As Canada’s population continues to age, an increasing number of Canadians are examining their finances and weighing retirement options, but a majority of those who have yet to retire don’t believe they will ever be able to, according to a new survey.
On Tuesday, the Healthcare of Ontario Pension Plan (HOOPP), in partnership with Abacus Data, released the findings of its seventh annual Canadian Retirement Survey, which was conducted in April.
The survey found that among unretired respondents, 59 per cent believe they will never be in a financial position to retire, while 66 per cent believe they’ll need to continue working even if they do retire to support themselves financially.
Many Canadians simply don’t have the means to save for retirement, the survey found. Sixty per cent of respondents reported having no disposable income, with all the money they earn going directly to necessities.
The survey also found that 49 per cent of respondents had not set aside any money for retirement in the past year, while 39 per cent reported having never saved for retirement.
Canadians’ inability to save for retirement is due to a variety of factors including day-to-day living costs, economic uncertainty, inflation, housing affordability and cuts to government healthcare services, according to the survey respondents.

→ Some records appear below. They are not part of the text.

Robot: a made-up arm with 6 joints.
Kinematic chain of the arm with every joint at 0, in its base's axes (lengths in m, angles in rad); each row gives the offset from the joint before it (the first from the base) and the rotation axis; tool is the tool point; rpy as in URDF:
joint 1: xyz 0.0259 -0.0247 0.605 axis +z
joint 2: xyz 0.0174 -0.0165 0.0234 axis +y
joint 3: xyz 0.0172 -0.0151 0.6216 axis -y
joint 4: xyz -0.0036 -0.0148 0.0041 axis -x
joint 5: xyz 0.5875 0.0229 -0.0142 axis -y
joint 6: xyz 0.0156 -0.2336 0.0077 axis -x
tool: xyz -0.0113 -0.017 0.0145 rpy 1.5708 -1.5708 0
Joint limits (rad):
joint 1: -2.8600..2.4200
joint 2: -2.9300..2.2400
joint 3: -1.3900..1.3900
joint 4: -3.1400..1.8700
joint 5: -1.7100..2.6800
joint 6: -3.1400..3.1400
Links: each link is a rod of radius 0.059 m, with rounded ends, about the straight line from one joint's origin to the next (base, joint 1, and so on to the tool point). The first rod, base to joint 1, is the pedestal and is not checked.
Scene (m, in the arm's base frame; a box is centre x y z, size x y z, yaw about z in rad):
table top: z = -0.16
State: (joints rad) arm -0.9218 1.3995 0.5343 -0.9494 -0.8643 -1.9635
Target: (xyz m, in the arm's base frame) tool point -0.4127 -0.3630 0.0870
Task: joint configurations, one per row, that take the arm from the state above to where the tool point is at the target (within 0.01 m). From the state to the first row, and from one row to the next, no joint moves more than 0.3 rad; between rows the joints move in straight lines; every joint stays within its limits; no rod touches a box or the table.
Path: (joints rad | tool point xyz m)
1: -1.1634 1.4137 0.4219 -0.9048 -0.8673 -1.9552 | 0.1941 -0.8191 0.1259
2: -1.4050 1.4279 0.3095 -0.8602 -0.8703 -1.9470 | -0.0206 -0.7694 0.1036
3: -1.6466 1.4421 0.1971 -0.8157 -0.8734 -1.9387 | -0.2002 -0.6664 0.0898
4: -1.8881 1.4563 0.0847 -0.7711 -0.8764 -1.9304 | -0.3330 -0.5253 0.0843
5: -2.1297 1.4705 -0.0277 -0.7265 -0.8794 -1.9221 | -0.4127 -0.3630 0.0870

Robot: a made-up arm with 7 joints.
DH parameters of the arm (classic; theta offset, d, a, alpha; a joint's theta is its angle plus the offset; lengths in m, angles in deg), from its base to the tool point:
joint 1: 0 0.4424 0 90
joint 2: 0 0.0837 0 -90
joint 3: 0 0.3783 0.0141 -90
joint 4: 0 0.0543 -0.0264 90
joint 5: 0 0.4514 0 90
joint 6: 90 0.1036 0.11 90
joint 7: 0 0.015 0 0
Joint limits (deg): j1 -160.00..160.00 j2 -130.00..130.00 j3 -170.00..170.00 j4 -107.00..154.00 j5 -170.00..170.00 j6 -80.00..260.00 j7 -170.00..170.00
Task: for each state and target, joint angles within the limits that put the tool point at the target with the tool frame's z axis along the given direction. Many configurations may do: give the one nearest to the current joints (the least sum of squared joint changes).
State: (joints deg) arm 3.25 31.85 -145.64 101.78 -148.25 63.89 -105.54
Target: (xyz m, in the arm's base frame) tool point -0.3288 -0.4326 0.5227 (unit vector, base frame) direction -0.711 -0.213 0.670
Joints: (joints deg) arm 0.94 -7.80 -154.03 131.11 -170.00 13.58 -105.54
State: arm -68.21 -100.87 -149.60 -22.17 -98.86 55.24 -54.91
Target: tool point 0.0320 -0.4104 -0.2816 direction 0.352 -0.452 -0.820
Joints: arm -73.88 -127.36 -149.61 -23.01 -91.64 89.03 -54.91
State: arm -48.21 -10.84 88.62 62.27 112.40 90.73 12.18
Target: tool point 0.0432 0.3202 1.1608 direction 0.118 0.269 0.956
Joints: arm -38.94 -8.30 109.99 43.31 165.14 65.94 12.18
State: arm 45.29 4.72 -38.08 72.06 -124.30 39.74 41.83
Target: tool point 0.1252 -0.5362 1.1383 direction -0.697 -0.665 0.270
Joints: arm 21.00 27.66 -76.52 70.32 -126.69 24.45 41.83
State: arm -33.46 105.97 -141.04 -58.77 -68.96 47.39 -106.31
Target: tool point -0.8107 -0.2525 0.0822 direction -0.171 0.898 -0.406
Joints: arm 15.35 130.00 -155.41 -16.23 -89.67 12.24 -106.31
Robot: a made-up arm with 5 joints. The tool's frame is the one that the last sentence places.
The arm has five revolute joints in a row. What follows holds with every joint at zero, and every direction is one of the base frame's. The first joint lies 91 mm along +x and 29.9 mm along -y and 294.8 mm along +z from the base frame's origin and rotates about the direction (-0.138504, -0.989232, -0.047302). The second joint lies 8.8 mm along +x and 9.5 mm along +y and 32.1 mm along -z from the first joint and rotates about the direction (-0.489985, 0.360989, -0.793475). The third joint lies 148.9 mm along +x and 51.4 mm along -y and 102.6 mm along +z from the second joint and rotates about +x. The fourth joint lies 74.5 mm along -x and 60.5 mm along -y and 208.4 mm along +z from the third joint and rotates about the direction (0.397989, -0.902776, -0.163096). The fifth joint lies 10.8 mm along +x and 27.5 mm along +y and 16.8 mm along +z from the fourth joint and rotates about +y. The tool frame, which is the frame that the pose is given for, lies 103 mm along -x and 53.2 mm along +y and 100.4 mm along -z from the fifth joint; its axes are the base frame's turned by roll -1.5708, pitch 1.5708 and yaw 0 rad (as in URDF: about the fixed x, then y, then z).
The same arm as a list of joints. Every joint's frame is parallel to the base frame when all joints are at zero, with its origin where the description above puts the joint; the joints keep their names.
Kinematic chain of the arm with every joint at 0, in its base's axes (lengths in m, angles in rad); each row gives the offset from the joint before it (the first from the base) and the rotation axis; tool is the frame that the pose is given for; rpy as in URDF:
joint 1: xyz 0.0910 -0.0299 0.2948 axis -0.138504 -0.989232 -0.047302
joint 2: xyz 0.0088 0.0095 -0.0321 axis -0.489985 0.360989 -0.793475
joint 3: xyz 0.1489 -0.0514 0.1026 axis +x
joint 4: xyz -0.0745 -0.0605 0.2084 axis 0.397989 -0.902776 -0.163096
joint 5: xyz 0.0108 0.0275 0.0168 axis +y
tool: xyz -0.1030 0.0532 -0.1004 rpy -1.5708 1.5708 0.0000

Fifty-five per cent of Canadians described their financial situation as living paycheque to paycheque, up from 48 per cent in the same survey in 2023.
Homeownership
Amongst unretired people, the survey found that there was a stark difference when it came to saving for retirement between those that owned their home and those that didn’t.
It found that 71 per cent of homeowners had set aside money for retirement at some point, compared to only 36 per cent of non-homeowners, the majority of whom reported having never done so.
Sixty-two per cent of survey respondents said they viewed homeownership as a “key part” of their retirement strategy, and half of unretired homeowners plan to set themselves up for retirement by selling their property, according to the survey.
But for those who have yet to retire and currently have a mortgage, the survey found that 65 per cent of them are worried about their ability to pay it off so they can retire when they plan to. That’s up from 51 per cent in 2024 and 45 per cent in 2023.
The survey also found that 66 per cent of mortgage holders have either seen their mortgage payments rise in the last year or expect them to in the next 12 months.
The vast majority of non-homeowners – 84 per cent – worry about the rising cost of rent, and for 66 per cent of them, paying rent is their top financial priority.
Geopolitics and Canada-U.S. relations
The survey found that Canadians are also concerned about the ongoing trade war with the U.S. and global geopolitical instability.
Sixty-seven per cent of respondents said they were “very concerned” with the state of U.S.-Canada relations. Concern over the impact of the trade war between the two countries is highest amongst seniors, but was also one of the top economic worries for Canadians aged 55 to 64.
The implications of U.S. tariffs and prolonged global conflicts have also changed how some Canadians are managing their finances. The survey found that 22 per cent of respondents were putting aside more savings as a result of geopolitical instability.
In a press release discussing the survey’s findings, the CEO of Abacus Data said giving more Canadians access to pensions is one of the best ways to protect against uncertainty.
“When Canadians are feeling even more uncertain about the future as they are now, pensions can offer more certainty about the future,” said David Coletto.
“Policy makers and employers should be taking a closer look at this now, more than ever.”
Methodology
Findings are based on an online survey of 2,000 Canadians aged 18 and older from April 11 to 16, 2025. A random sample of panelists was invited to complete the survey from a set of partner panels based on the Lucid exchange platform.
These partners typically use double opt-in survey panels, blended to reduce potential skews in the data from a single source.
The margin of error for a comparable probability-based random sample of the same size is +/- 2.19%, 19 times out of 20. The margin of error will be larger for data that is based on sub-groups of the total sample.